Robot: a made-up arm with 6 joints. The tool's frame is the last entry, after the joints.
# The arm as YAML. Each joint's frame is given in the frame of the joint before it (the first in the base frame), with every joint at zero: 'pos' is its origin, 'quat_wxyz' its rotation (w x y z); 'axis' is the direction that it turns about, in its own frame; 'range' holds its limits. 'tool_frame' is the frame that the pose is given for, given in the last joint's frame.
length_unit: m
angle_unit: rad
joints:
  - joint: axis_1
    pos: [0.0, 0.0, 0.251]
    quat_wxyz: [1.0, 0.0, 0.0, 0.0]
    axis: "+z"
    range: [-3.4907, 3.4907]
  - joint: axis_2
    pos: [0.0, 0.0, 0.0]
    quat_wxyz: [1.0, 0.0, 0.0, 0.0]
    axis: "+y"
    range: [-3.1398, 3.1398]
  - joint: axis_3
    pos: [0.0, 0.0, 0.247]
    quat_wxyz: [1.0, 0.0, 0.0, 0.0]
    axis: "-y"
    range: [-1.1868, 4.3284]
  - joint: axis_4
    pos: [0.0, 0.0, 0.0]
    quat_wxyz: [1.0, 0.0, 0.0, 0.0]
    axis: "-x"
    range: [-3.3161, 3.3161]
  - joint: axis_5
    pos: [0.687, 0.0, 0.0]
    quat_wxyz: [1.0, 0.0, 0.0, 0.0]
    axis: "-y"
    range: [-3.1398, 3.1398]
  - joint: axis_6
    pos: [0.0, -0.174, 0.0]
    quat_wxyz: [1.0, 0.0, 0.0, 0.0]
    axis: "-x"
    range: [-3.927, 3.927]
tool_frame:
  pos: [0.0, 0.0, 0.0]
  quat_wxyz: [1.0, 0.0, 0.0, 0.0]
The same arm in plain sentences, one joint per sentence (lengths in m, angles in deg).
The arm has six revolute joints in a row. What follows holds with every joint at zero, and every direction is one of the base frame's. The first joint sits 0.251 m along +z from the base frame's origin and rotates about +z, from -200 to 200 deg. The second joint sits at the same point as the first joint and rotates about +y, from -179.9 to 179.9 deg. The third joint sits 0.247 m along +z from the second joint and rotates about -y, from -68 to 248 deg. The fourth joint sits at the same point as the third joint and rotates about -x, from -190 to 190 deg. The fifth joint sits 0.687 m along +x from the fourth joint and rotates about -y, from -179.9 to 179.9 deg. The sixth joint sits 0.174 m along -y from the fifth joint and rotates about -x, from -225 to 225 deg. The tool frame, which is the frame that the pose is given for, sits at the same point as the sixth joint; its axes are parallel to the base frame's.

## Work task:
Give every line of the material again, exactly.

## Exercise result:
Robot: a made-up arm with 6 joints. The tool's frame is the last entry, after the joints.
# The arm as YAML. Each joint's frame is given in the frame of the joint before it (the first in the base frame), with every joint at zero: 'pos' is its origin, 'quat_wxyz' its rotation (w x y z); 'axis' is the direction that it turns about, in its own frame; 'range' holds its limits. 'tool_frame' is the frame that the pose is given for, given in the last joint's frame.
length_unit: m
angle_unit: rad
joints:
  - joint: axis_1
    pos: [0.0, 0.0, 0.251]
    quat_wxyz: [1.0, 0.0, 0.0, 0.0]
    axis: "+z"
    range: [-3.4907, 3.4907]
  - joint: axis_2
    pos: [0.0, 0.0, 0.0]
    quat_wxyz: [1.0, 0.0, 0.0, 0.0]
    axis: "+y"
    range: [-3.1398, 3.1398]
  - joint: axis_3
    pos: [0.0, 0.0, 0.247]
    quat_wxyz: [1.0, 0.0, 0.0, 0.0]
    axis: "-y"
    range: [-1.1868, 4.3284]
  - joint: axis_4
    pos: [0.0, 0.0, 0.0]
    quat_wxyz: [1.0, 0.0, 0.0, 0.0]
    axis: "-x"
    range: [-3.3161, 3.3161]
  - joint: axis_5
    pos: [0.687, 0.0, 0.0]
    quat_wxyz: [1.0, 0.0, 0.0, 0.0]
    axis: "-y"
    range: [-3.1398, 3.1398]
  - joint: axis_6
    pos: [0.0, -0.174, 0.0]
    quat_wxyz: [1.0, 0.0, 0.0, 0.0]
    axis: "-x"
    range: [-3.927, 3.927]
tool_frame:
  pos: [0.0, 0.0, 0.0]
  quat_wxyz: [1.0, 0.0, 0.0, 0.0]
The same arm in plain sentences, one joint per sentence (lengths in m, angles in deg).
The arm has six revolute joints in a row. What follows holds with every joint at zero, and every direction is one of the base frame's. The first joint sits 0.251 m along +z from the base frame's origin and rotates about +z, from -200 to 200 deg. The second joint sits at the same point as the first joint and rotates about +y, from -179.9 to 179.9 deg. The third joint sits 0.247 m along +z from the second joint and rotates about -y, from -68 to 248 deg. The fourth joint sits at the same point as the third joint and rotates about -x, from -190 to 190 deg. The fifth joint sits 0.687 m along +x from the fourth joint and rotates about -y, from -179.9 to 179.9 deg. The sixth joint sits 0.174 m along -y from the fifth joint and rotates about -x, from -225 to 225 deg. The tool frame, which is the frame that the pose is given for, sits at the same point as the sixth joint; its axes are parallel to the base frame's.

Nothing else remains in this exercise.